● Required action: Only one stretch of the records below should be repeated. It starts with the line containing "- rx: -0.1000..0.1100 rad" and goes on through the line containing "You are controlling", exactly as written.

● Study material:
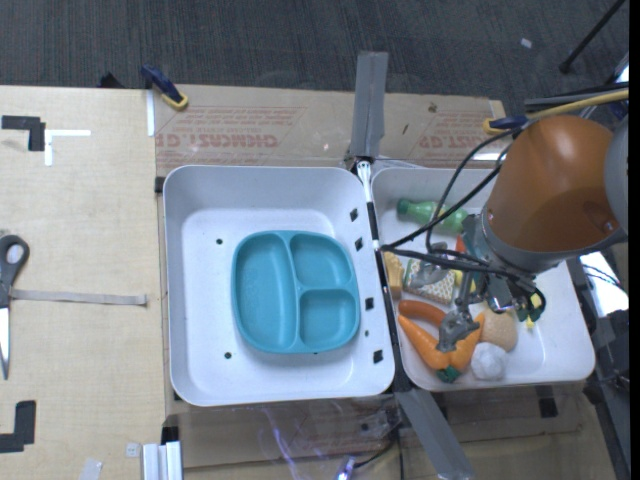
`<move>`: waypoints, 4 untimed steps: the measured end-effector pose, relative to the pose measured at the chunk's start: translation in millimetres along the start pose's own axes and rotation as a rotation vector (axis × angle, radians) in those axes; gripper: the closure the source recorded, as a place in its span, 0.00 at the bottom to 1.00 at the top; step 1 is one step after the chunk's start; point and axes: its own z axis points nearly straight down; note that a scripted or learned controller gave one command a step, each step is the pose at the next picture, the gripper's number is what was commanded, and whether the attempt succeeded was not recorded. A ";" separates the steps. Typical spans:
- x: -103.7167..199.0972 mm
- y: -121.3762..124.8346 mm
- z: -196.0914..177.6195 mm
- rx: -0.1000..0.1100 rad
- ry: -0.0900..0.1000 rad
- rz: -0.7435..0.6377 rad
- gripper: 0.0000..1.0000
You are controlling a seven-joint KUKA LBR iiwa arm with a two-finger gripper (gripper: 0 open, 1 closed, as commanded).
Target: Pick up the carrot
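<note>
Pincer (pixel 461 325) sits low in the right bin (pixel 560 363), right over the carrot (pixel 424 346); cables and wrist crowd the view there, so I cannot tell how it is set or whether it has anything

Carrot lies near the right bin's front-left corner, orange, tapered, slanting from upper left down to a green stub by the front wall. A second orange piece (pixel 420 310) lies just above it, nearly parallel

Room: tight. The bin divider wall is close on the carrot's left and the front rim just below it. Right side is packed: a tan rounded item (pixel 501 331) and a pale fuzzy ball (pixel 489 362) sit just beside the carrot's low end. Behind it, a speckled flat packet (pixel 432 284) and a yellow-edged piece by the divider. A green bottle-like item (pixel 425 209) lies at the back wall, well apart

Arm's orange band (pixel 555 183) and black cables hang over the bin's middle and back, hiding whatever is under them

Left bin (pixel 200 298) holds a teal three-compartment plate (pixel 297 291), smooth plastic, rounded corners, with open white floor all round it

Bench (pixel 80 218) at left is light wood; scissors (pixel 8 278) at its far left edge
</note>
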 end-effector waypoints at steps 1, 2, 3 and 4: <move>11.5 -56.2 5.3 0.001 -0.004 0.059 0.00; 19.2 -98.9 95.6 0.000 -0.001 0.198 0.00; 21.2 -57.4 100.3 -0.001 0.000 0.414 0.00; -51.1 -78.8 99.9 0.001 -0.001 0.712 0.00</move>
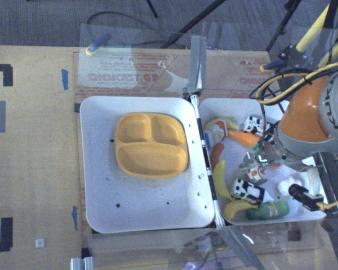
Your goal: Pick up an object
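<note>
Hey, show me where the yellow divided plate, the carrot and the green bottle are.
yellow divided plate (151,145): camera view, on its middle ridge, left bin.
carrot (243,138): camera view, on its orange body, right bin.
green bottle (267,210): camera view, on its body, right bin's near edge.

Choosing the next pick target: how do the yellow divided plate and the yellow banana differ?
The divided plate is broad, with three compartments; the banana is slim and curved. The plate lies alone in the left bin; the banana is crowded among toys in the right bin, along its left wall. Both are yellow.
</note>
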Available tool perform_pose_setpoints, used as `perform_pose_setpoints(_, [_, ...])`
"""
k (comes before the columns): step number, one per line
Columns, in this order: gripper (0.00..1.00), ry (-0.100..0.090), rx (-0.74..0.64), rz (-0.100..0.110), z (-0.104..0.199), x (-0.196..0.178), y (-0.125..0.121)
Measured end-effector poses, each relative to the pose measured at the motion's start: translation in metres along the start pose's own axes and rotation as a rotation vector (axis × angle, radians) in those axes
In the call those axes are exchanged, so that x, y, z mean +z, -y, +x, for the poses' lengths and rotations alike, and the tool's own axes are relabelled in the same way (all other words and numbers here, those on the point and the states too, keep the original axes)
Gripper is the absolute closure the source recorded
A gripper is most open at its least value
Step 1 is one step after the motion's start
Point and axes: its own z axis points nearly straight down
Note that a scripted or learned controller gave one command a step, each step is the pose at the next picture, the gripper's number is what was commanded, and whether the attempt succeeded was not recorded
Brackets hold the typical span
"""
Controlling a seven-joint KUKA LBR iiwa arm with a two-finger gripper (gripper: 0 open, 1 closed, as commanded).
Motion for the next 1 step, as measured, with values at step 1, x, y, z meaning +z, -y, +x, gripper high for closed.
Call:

● Problem solution:
- rx: -0.1000..0.1100 rad
- ry: -0.0900..0.1000 rad
- rz: -0.7435..0.6377 rad
- gripper: 0.0000..1.0000
You are controlling a seven-joint KUKA LBR iiwa arm with a two-finger gripper (gripper: 0 open, 1 closed, as commanded).

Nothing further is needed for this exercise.